▶ _Instructions to follow_: Whichever lines of the entries hold the word "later" should be identified and copied.

-------- Provided records --------

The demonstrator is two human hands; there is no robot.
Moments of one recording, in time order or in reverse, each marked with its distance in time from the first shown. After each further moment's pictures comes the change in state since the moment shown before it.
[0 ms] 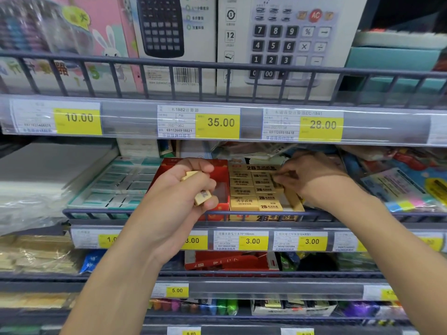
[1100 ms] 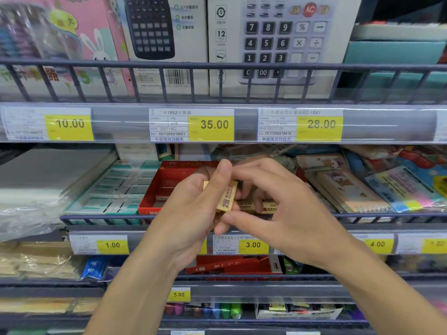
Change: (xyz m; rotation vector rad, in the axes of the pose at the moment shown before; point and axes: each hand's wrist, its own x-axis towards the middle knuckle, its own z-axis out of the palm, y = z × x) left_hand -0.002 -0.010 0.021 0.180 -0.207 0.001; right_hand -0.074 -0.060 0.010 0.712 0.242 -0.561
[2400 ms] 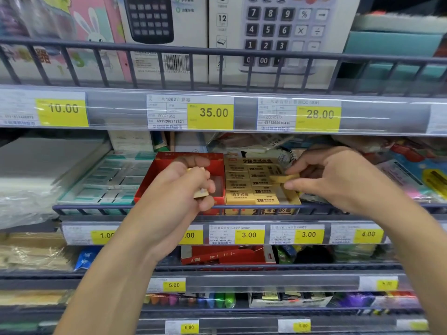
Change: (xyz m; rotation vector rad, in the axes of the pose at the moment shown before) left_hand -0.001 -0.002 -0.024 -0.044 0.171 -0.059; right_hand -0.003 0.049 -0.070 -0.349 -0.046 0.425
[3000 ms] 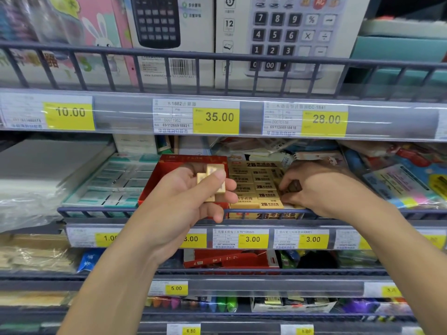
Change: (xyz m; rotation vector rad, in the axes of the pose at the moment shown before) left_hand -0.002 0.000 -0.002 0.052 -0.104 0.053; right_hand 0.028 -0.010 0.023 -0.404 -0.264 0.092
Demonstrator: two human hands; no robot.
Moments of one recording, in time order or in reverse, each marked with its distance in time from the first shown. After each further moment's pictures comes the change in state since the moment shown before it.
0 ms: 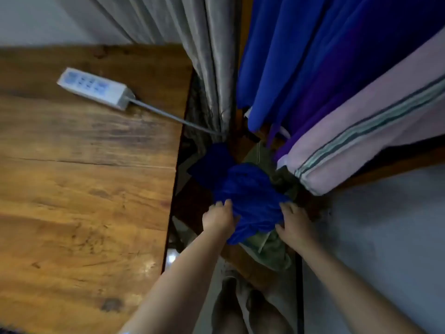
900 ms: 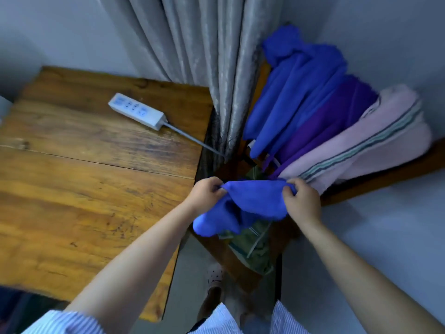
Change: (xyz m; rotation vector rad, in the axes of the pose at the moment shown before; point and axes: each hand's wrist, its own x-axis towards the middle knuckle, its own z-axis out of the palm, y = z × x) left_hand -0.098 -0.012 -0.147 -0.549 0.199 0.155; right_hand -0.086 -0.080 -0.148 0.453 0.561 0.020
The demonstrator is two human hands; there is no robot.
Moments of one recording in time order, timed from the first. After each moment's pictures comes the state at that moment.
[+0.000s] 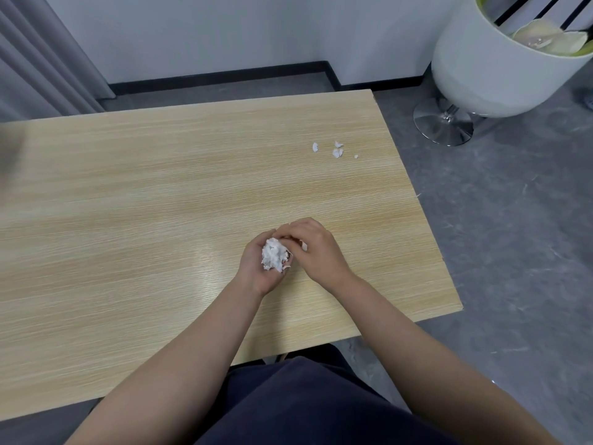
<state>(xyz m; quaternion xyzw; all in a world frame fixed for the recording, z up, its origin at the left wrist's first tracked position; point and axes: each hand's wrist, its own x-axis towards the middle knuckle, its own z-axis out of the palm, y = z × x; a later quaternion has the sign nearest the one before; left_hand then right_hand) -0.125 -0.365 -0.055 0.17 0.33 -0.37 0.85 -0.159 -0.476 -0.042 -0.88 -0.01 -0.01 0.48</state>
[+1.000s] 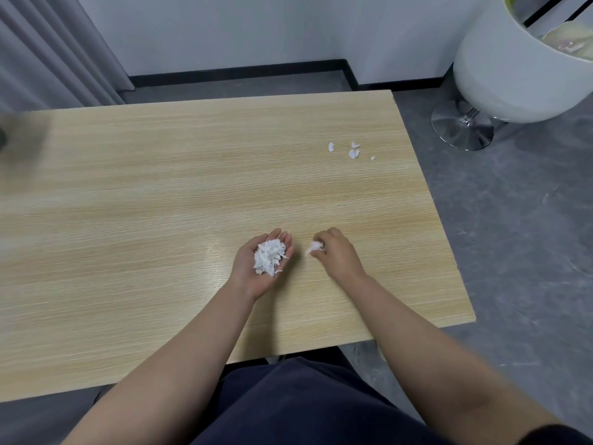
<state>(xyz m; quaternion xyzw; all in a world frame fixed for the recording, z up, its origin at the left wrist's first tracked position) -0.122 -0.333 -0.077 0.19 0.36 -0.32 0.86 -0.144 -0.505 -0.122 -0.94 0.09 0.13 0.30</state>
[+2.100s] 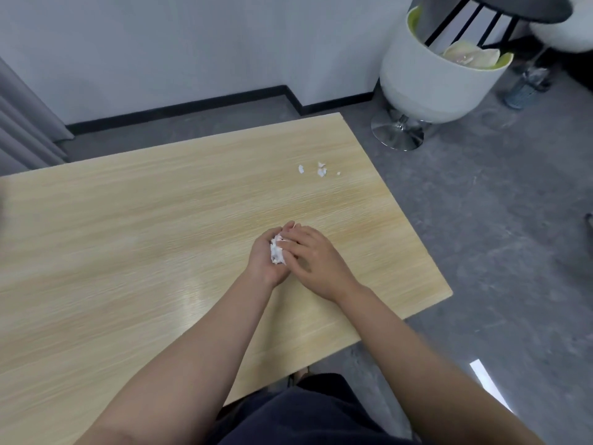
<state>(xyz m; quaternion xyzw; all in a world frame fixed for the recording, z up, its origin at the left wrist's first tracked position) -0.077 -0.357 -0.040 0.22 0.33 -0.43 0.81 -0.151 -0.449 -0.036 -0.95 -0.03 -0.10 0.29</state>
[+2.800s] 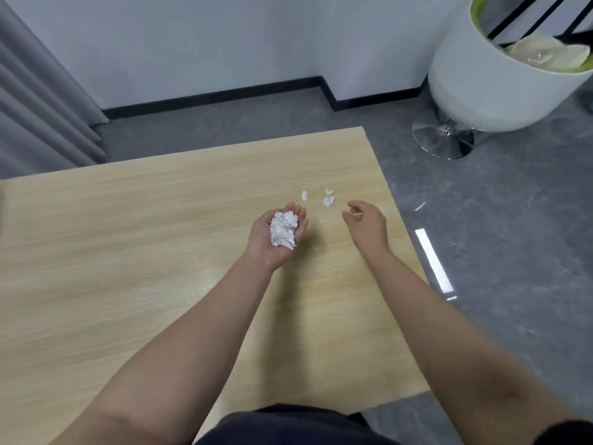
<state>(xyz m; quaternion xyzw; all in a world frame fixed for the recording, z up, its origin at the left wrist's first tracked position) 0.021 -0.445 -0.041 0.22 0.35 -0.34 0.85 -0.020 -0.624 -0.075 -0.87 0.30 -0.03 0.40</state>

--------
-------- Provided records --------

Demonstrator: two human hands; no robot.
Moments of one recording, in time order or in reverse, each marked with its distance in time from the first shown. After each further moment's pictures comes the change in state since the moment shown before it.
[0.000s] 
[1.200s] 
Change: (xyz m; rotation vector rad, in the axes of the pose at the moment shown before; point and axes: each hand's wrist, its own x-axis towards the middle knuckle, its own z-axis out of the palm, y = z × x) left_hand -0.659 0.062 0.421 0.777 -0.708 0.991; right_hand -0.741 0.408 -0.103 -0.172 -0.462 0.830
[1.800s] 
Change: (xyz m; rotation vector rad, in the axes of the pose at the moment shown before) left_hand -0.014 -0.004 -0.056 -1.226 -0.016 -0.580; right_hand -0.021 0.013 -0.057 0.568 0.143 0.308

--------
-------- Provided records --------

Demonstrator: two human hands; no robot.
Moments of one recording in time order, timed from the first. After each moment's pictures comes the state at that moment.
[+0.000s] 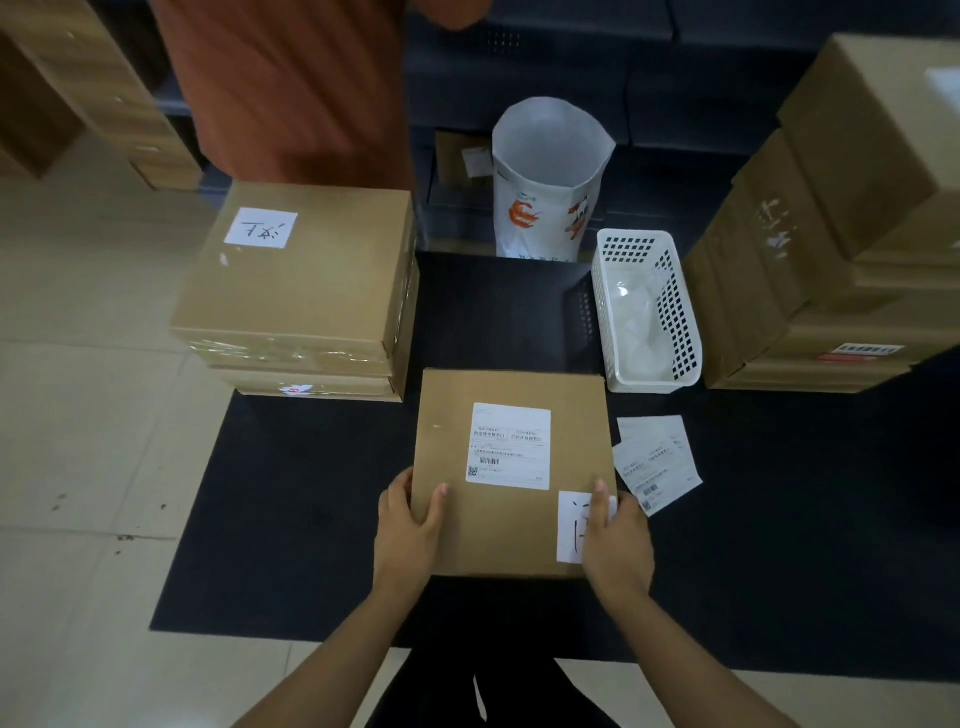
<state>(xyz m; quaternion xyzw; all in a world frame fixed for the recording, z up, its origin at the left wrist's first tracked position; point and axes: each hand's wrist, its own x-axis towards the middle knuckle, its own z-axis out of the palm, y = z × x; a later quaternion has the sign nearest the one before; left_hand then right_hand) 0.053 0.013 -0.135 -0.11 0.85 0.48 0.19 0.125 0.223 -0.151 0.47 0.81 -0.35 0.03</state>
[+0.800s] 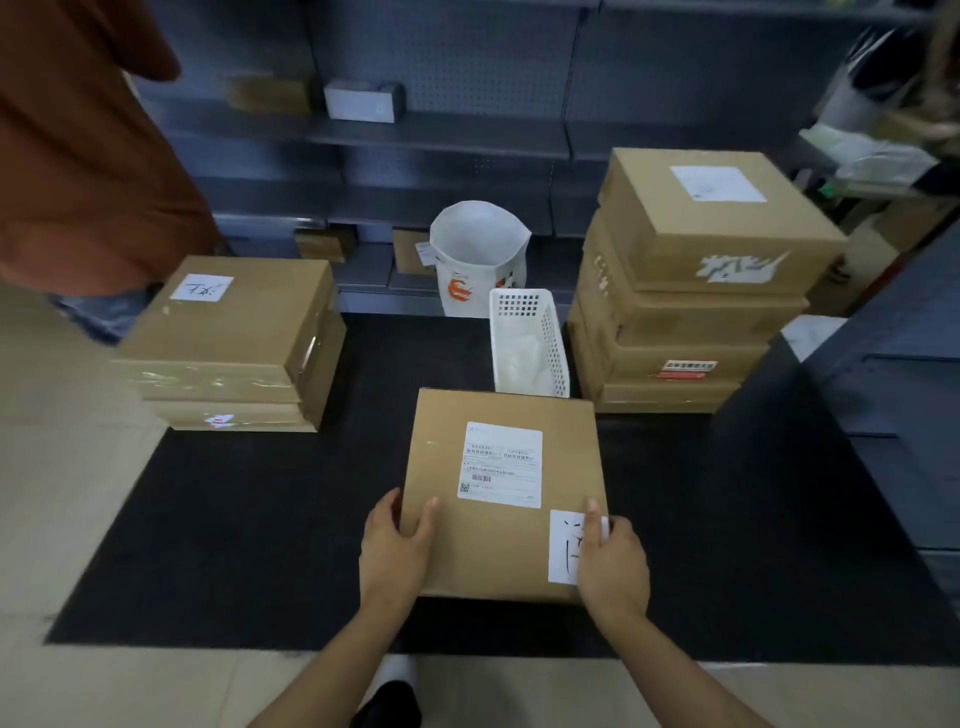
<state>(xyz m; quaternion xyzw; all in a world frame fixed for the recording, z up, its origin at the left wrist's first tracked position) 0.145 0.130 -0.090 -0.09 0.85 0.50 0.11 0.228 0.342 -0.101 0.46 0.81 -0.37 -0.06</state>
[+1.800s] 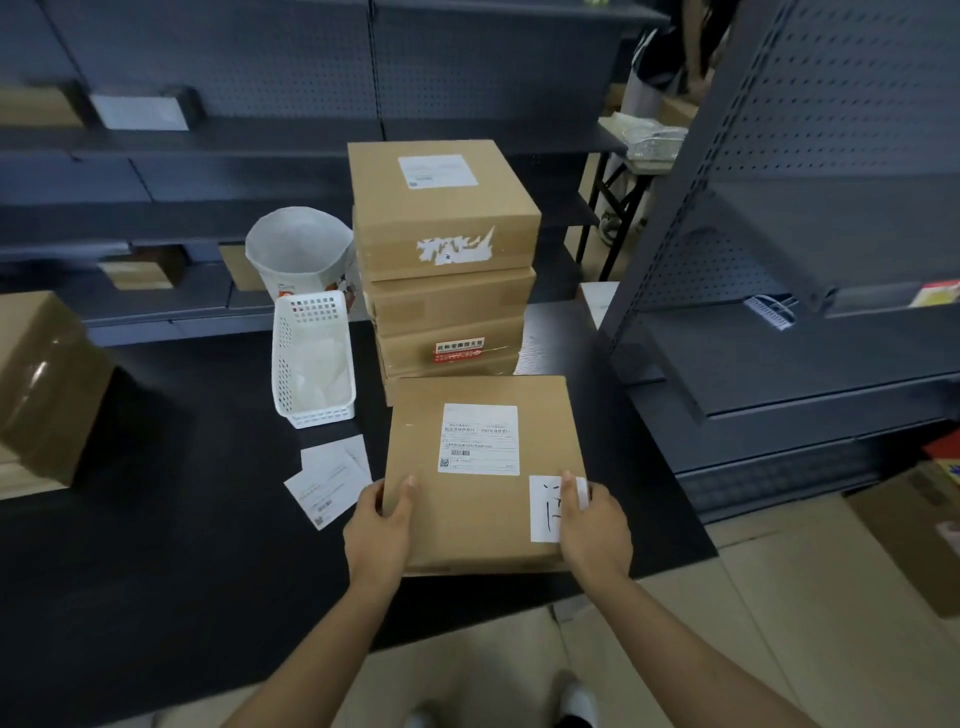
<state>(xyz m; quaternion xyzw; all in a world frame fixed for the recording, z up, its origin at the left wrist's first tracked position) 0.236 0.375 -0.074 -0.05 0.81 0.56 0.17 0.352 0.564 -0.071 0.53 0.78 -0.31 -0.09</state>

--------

▶ _Solved problem_:
<state>(xyz m; quaternion xyzw; all in a world frame fixed for the recording, z up, its origin at the left wrist's first tracked position; point and axes: each hand's wrist, its own x-axis towards the middle knuckle, its own z-axis out of the palm, y = z × x; a later quaternion has the sign nearest the one before; left_hand then right_hand) -0.125 -0.365 -0.055 0.17 0.33 -0.37 0.85 -0.159 -0.476 -0.042 -0.88 -0.01 -0.01 0.48</state>
<state>(xyz m; quaternion xyzw; all in a world frame fixed for the recording, z up, its origin at the left wrist's first tracked position; point and axes: each hand's wrist, its own x-axis towards the middle knuckle, its own z-axis out of the palm, y = z × x; a later quaternion has the sign nearest the one before; left_hand then right_hand) 0.053 0.013 -0.135 -0.11 0.85 0.48 0.19 0.125 0.223 -0.151 0.47 0.81 -0.35 0.03</state>

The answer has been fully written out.